### Stored dataset items
== Segment start ==

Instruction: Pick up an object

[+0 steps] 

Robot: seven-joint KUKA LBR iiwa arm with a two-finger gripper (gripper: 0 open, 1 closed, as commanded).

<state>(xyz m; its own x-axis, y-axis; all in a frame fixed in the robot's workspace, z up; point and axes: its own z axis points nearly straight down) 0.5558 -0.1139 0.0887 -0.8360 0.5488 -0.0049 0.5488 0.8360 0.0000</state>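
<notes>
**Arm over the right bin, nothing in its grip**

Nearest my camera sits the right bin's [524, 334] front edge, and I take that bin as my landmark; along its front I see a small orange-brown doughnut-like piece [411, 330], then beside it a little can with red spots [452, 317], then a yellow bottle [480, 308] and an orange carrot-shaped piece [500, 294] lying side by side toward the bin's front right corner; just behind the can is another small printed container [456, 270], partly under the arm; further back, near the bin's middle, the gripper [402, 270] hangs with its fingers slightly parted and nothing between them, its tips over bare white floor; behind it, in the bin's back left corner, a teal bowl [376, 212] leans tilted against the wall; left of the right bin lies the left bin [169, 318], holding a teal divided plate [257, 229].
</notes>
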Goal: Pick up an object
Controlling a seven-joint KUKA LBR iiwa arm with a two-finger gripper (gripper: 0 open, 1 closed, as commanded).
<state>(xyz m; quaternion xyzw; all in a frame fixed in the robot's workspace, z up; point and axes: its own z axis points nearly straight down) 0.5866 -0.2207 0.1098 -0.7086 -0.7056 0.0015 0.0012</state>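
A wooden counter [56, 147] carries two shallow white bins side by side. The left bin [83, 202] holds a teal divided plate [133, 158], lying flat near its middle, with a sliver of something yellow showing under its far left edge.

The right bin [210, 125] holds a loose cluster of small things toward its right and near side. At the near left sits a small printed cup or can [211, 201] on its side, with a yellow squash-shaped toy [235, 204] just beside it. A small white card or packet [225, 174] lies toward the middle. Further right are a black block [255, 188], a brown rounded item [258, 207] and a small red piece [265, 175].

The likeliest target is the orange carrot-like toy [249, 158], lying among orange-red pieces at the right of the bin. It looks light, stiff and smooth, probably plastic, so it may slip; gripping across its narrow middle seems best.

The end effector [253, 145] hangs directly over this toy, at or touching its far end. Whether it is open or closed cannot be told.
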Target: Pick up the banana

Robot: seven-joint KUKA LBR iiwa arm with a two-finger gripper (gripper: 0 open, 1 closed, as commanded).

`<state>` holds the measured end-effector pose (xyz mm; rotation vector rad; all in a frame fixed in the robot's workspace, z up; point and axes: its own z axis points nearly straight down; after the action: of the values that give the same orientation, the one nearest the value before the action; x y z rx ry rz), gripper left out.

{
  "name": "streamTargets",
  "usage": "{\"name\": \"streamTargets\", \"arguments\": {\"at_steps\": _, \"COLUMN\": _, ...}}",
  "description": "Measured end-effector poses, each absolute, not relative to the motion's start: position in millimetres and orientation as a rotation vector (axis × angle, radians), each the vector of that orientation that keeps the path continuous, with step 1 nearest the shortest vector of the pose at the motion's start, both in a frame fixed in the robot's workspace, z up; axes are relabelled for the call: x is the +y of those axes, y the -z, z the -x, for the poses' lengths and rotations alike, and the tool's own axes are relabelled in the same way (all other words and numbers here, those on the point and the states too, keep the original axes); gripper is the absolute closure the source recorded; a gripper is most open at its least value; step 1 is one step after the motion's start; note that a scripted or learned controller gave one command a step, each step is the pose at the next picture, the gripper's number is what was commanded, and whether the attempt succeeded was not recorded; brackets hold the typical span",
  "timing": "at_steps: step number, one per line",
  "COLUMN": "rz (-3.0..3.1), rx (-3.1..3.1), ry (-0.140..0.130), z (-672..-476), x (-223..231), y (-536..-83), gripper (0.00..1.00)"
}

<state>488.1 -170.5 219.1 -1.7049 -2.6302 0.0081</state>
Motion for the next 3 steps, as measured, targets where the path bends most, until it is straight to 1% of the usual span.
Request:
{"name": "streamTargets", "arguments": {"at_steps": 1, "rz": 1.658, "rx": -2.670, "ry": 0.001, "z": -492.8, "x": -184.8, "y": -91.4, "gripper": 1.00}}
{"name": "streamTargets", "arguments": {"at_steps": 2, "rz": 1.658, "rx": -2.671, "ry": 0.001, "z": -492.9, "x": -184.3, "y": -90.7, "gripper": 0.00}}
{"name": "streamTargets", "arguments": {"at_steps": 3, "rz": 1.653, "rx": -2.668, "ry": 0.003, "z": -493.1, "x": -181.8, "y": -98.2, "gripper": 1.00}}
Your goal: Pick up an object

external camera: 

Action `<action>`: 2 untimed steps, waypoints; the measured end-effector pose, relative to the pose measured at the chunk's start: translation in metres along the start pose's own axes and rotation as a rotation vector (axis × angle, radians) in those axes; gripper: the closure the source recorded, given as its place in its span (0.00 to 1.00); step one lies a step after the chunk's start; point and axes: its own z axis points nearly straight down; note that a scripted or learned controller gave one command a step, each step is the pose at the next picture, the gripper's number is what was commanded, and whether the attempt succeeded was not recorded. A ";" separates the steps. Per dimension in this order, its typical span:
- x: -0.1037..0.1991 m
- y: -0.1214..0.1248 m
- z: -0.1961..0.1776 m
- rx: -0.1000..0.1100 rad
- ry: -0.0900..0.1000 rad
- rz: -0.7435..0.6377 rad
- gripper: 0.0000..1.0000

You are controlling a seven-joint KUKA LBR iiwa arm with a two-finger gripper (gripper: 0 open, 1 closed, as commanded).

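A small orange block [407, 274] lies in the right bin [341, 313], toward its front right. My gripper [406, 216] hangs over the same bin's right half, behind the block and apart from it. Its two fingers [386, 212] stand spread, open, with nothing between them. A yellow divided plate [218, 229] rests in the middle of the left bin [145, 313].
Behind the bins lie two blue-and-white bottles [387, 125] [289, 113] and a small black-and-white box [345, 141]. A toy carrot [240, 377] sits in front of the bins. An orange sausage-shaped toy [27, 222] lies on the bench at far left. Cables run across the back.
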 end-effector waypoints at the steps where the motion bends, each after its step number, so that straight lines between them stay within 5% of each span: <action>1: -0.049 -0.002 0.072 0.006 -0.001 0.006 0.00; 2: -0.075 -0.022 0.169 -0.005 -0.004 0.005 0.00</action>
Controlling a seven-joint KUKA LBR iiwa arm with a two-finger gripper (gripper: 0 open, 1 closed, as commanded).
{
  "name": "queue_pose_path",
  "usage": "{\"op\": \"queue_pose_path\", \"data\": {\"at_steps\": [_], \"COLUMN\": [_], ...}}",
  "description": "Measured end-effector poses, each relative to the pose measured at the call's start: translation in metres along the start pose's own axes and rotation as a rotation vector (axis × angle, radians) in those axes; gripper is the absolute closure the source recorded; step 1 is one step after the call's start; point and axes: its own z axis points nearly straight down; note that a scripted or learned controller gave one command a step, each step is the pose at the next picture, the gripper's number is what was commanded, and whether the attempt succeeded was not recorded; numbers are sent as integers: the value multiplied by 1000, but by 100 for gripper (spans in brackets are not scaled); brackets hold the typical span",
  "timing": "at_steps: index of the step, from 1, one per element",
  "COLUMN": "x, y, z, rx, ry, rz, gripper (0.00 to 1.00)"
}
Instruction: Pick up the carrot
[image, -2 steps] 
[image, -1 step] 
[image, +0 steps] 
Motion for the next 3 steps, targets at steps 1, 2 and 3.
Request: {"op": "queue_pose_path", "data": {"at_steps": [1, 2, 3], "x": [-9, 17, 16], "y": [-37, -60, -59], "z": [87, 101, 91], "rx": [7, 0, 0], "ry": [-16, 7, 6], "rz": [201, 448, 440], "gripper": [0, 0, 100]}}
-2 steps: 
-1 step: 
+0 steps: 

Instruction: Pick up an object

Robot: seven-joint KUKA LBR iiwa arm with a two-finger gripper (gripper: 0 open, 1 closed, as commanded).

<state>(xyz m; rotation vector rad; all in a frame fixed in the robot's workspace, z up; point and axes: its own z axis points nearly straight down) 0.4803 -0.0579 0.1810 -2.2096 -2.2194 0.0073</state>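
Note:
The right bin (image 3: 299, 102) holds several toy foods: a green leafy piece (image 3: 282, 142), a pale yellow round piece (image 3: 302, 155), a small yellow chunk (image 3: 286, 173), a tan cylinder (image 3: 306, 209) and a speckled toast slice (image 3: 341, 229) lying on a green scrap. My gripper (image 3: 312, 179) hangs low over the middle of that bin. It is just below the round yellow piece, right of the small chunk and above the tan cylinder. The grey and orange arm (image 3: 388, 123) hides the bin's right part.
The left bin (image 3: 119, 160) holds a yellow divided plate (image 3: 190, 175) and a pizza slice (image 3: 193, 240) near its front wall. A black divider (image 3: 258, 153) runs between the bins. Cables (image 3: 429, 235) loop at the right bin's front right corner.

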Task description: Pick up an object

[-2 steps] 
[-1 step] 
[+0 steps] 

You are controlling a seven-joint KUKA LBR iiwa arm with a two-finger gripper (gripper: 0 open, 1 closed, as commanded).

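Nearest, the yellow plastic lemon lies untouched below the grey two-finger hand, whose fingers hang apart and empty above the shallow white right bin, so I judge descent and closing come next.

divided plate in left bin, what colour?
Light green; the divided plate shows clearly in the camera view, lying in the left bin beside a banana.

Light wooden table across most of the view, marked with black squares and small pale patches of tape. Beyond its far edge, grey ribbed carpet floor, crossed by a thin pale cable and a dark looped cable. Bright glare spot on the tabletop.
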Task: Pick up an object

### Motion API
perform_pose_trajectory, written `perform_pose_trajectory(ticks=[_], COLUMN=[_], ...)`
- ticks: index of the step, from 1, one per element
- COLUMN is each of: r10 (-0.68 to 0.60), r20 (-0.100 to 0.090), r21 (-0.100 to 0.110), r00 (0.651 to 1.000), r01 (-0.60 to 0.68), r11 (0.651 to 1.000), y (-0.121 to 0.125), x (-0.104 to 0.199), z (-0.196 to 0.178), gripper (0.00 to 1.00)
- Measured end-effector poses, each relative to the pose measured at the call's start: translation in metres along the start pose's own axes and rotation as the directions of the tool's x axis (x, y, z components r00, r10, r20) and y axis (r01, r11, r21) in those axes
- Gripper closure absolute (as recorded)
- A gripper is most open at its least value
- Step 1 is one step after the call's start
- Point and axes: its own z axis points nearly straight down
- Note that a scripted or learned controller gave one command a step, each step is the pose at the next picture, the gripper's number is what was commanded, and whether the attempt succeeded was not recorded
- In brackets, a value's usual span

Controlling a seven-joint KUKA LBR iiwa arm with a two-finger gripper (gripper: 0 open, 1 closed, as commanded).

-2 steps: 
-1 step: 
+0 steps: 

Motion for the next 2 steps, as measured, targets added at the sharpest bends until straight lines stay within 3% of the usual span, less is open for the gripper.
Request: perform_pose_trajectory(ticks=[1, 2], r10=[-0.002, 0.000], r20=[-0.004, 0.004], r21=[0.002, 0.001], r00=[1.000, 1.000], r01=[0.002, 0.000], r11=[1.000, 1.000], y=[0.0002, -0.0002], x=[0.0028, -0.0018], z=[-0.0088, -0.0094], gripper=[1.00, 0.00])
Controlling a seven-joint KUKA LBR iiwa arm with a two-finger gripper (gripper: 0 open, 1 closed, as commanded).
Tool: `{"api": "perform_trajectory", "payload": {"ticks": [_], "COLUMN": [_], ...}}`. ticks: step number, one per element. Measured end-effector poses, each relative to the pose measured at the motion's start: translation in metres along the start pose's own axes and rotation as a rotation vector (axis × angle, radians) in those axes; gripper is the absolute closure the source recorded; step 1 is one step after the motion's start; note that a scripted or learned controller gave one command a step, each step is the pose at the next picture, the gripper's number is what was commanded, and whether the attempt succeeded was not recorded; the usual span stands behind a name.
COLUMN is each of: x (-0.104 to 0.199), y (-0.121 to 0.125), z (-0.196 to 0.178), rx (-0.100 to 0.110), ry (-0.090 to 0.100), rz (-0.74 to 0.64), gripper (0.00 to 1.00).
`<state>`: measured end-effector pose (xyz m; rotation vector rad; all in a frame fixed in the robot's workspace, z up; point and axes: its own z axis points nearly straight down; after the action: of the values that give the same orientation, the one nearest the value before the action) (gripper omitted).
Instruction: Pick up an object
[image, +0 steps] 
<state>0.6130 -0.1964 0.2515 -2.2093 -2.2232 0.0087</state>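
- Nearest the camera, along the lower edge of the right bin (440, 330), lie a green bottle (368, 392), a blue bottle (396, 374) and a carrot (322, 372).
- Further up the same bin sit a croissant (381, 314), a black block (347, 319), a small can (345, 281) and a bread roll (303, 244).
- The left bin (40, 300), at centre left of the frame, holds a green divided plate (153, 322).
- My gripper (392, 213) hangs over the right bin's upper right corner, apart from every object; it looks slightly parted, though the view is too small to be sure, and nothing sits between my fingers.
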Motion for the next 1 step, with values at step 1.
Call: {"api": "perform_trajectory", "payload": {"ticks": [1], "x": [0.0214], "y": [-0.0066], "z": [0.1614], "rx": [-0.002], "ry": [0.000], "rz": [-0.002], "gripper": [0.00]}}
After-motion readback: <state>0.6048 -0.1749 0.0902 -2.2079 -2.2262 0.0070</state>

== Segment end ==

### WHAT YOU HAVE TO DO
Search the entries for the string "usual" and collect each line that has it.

### FINISHED TASK
Motion for the next 3 steps, as measured, targets where the path bends most, until it is straight to 1% of the usual span.
- In brackets, a value's usual span
Motion for the next 2 steps, as measured, targets added at the sharpest bends until straight lines stay within 3% of the usual span, less is open for the gripper.
Tool: `{"api": "perform_trajectory", "payload": {"ticks": [_], "COLUMN": [_], ...}}`. ticks: step number, one per element. Measured end-effector poses, each relative to the pose measured at the motion's start: translation in metres along the start pose's own axes and rotation as a rotation vector (axis × angle, radians) in those axes; gripper is the absolute closure the source recorded; step 1 is one step after the motion's start; note that a scripted or learned controller gave one command a step, each step is the pose at the next picture, the gripper's number is what was commanded, and whether the attempt succeeded was not recorded; the usual span stands behind a name.

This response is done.